A partnership agreement is the foundational governance document for general partnerships and limited partnerships, defining profit and loss allocations, capital contributions, management authority, voting rights, partner responsibilities, and dissolution mechanics. All lenders require it before approving loans to partnership entities.
Partnerships are governed by their partnership agreement plus the applicable state's Uniform Partnership Act (general partnerships) or Revised Uniform Limited Partnership Act (limited partnerships). Unlike LLCs, general partnerships provide no liability protection to general partners — each general partner is jointly and severally liable for partnership debts. Limited partnerships protect limited partners (who are passive investors) while general partners remain fully exposed. Core provisions of a partnership agreement: (1) Capital contributions — each partner's initial investment, obligations for future contributions, and treatment of capital accounts. (2) Profit and loss allocation — can be structured in any ratio agreed upon by partners (does not need to match capital contribution percentages, but must have substantial economic effect under IRC Section 704(b) to be recognized for tax purposes). (3) Management authority — for general partnerships, which partners have authority to bind the partnership; for limited partnerships, the general partner(s) manage and limited partners are restricted from management participation (or risk losing limited liability). (4) Distributions — when cash is distributed and in what order; tax distributions for partners' liability on allocated income. (5) Dissolution and liquidation — triggers for dissolution, liquidation procedures, and distribution priorities on wind-down. For financing, lenders require the full partnership agreement before loan closing. Key review items: who is authorized to execute loan documents on behalf of the partnership; what votes are required for borrowing; whether any existing liens, pledges, or consent requirements exist; and that all general partners sign or authorize the transaction (lenders typically require all general partners to personally guarantee partnership loans).
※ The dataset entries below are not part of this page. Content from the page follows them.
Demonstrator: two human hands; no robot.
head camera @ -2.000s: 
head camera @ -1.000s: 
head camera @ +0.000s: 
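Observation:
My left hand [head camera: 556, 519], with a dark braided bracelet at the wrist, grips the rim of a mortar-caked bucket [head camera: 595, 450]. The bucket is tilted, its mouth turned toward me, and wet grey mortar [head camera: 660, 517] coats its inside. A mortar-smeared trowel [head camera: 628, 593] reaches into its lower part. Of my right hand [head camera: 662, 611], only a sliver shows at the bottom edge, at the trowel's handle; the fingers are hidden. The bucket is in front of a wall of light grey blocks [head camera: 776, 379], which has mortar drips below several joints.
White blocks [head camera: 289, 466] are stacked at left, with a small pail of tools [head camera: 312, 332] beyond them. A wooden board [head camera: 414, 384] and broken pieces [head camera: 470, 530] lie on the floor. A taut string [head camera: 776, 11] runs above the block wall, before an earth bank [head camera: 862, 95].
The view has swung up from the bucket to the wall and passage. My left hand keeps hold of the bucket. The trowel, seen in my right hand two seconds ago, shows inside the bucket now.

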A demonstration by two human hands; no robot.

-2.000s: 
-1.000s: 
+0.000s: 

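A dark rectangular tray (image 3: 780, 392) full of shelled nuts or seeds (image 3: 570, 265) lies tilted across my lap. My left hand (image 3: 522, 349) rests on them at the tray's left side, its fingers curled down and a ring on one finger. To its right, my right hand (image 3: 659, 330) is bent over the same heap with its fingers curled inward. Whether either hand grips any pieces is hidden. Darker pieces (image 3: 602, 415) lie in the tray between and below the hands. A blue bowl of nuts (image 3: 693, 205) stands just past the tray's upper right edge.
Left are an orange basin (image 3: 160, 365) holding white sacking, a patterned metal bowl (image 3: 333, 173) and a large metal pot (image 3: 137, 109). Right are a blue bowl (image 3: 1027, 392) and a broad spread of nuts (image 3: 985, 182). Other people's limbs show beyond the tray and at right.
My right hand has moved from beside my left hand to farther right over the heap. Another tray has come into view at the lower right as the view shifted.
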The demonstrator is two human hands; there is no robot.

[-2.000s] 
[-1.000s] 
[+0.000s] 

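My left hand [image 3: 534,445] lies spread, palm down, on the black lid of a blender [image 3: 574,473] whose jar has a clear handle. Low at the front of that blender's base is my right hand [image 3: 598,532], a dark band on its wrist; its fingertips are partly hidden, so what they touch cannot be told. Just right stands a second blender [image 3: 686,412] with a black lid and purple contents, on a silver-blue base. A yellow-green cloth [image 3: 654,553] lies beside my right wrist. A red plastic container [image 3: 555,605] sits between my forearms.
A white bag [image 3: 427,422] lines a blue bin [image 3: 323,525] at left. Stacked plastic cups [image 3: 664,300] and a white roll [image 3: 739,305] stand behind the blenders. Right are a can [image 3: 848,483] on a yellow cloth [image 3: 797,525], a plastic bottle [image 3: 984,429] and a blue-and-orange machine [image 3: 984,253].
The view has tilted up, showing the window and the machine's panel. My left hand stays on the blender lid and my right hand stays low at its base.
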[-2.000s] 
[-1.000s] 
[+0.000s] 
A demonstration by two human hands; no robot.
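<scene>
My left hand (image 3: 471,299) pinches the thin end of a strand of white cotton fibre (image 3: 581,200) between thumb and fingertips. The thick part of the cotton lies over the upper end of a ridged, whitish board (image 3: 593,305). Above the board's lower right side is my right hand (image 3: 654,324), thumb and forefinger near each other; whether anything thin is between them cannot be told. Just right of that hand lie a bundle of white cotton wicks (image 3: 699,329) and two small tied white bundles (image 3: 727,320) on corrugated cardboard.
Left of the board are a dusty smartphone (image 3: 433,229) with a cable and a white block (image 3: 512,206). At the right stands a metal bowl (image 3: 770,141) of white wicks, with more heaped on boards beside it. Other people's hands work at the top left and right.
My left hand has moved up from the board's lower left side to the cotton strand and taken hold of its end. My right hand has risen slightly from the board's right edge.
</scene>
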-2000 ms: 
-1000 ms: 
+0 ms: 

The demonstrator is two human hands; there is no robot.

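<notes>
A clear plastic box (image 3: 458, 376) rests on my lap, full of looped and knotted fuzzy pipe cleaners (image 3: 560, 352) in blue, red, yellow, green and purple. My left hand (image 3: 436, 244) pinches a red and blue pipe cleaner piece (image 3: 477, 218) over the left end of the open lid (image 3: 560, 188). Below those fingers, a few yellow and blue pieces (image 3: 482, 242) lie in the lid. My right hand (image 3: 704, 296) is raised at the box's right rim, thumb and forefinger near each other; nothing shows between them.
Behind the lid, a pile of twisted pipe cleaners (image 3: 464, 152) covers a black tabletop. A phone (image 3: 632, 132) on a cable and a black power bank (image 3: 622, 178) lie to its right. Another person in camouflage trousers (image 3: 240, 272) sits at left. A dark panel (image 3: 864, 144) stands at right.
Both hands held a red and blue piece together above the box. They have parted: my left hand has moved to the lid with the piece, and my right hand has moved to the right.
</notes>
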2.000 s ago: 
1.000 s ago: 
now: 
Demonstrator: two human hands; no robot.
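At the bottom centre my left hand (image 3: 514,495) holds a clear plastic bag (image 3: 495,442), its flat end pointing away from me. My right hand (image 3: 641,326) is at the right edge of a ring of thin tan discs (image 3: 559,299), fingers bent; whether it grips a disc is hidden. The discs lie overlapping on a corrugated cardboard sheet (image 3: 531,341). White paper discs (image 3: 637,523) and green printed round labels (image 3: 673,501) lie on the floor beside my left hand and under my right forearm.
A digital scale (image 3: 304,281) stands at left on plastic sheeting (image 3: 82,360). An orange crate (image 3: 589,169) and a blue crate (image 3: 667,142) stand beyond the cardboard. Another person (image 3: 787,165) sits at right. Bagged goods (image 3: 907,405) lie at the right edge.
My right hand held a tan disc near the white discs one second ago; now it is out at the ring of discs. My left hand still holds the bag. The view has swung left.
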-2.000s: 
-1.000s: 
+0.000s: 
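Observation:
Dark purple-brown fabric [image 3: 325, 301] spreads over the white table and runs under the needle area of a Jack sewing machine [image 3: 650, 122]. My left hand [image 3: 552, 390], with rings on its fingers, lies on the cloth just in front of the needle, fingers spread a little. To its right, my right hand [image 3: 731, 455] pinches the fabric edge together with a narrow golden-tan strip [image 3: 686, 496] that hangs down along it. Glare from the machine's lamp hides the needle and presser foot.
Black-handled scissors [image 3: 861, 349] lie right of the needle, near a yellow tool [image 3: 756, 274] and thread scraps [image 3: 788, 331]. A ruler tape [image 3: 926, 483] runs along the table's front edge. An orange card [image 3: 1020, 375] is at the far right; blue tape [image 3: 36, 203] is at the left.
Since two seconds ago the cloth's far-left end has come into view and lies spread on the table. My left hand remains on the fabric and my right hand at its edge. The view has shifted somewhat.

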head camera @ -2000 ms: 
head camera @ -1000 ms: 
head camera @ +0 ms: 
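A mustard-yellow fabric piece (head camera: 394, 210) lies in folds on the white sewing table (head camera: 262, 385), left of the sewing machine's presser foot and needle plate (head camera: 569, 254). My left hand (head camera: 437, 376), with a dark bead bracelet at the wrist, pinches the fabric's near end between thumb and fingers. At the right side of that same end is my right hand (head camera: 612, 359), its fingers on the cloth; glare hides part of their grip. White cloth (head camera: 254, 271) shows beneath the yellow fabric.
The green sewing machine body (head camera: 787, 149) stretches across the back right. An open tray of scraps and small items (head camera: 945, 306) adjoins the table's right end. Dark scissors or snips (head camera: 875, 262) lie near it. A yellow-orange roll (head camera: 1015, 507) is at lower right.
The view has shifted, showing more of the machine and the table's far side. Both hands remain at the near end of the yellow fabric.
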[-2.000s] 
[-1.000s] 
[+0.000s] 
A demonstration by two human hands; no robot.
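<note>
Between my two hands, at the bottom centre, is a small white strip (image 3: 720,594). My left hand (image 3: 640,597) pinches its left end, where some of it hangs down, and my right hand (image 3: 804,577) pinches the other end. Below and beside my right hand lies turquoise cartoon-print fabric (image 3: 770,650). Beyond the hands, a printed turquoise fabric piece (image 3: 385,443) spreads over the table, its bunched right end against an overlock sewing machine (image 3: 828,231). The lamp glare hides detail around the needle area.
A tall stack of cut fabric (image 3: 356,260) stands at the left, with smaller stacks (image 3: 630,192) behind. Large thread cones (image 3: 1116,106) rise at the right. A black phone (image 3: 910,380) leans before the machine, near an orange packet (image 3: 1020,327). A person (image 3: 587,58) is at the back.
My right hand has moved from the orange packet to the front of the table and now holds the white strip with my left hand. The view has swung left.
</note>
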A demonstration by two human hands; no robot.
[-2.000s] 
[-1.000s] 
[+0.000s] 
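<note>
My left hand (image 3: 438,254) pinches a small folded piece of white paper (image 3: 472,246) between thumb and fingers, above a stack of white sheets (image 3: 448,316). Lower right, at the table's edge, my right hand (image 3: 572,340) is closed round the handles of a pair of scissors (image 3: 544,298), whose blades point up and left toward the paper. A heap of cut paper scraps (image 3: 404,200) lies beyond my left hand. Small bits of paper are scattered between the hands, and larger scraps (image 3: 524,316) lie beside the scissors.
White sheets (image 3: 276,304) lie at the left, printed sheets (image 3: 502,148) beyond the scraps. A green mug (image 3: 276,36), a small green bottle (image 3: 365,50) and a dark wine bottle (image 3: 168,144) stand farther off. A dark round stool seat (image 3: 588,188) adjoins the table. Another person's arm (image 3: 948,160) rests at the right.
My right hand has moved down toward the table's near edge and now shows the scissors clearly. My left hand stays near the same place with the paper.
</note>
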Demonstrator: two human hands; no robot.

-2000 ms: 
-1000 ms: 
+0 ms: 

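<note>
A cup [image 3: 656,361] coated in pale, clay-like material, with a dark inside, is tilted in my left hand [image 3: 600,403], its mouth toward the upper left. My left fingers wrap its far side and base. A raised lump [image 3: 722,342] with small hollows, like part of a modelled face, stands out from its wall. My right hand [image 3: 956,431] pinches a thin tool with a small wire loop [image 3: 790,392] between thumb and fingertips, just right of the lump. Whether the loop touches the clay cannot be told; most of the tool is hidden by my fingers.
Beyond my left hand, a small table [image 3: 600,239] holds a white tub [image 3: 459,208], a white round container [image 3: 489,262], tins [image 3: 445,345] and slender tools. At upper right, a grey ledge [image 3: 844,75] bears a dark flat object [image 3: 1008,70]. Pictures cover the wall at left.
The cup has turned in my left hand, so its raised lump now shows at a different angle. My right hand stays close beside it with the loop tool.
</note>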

Under the Uniform Partnership Act default rules, each general partner has equal management rights and equal authority to bind the partnership — regardless of their capital contribution or profit share. The partnership agreement can modify this: authority can be delegated to a managing partner, or thresholds can require majority or unanimous consent for specific actions. Without a written agreement restricting authority, any general partner can legally bind the partnership to contracts and debts.
In a general partnership (GP), all partners are general partners — all have management rights and all are personally liable for partnership debts. In a limited partnership (LP), there is at least one general partner (full liability, management authority) and one or more limited partners (liability limited to their investment, no management participation). Limited partnerships are commonly used for real estate investment, private equity, and fund structures where investors want liability protection without day-to-day management involvement.
Yes — both general and limited partnerships are eligible borrowers under SBA 7(a) and SBA 504 programs. The SBA requires all partners with 20%+ ownership to provide personal guarantees. For limited partnerships, the general partner(s) must guarantee regardless of ownership percentage (since they have unlimited liability exposure anyway). The partnership agreement must confirm borrowing authority, and all required partners must sign the loan documents.